TASK TO CARRY OUT » A verbatim transcription of the listing below is required, without its pictures.
----------------------------------------
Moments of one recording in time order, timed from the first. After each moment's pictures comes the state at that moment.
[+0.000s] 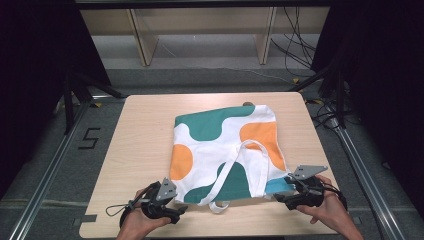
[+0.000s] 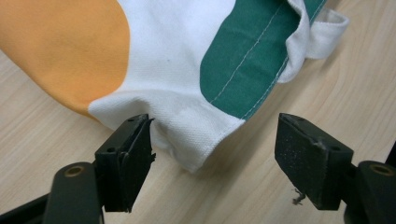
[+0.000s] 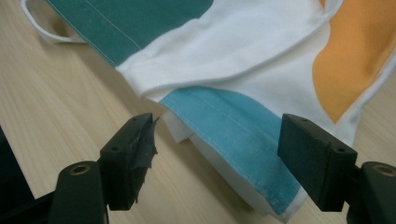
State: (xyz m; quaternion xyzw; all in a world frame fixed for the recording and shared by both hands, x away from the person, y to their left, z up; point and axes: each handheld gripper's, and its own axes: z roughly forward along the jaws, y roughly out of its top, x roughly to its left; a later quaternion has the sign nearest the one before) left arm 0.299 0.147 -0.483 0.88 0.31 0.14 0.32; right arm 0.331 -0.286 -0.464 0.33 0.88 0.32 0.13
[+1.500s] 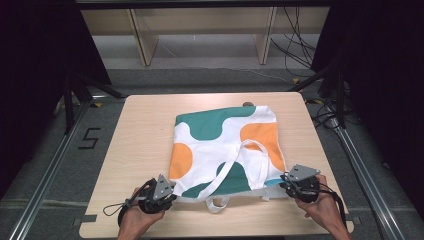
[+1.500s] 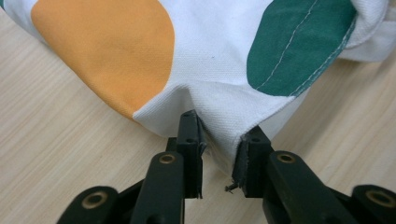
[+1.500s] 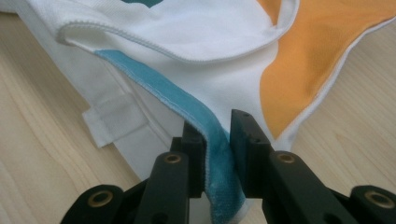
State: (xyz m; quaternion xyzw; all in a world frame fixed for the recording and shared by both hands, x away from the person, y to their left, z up) left arm 0.309 0.162 -0.481 0.87 0.29 0.21 0.33; right arm 0.338 -0.281 -0.472 0.30 0.88 0.29 0.22
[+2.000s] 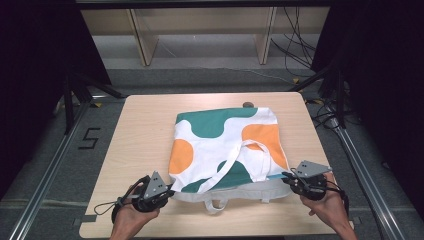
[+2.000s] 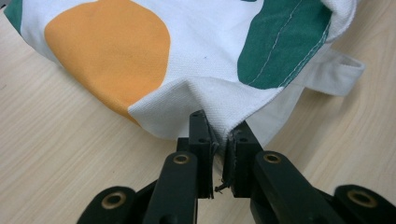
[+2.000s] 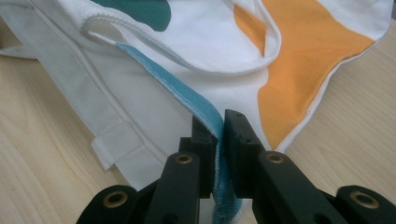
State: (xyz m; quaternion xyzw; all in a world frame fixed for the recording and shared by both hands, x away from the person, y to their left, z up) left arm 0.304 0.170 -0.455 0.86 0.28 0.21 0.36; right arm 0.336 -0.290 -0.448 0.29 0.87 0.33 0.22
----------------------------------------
RESPONSE »
Moments of one recording in time order, timed from the first. After each moment's pictures comes the state at that moment.
[+0.000s] 
[+0.000s] 
[+0.000s] 
State: (xyz m; quaternion xyzw; all in a world frame fixed for the recording and shared by both hands, x away from the person, y to their left, z up; point and axes: each handheld gripper's, and its own axes: z roughly forward along the jaws, y roughly out of its top, x roughly to its left; a later quaternion has the sign nearest the one before) left arm 0.299 0.147 -0.483 0.88 0.31 0.14 0.32; right arm 0.331 -0.286 -0.464 0.33 0.88 0.32 0.13
[+1.500s] 
[+1.500s] 
[+1.500s] 
State: (xyz m; quaternion xyzw; all in a world frame fixed for the recording and shared by both hands, x away from the person, y to their left, z up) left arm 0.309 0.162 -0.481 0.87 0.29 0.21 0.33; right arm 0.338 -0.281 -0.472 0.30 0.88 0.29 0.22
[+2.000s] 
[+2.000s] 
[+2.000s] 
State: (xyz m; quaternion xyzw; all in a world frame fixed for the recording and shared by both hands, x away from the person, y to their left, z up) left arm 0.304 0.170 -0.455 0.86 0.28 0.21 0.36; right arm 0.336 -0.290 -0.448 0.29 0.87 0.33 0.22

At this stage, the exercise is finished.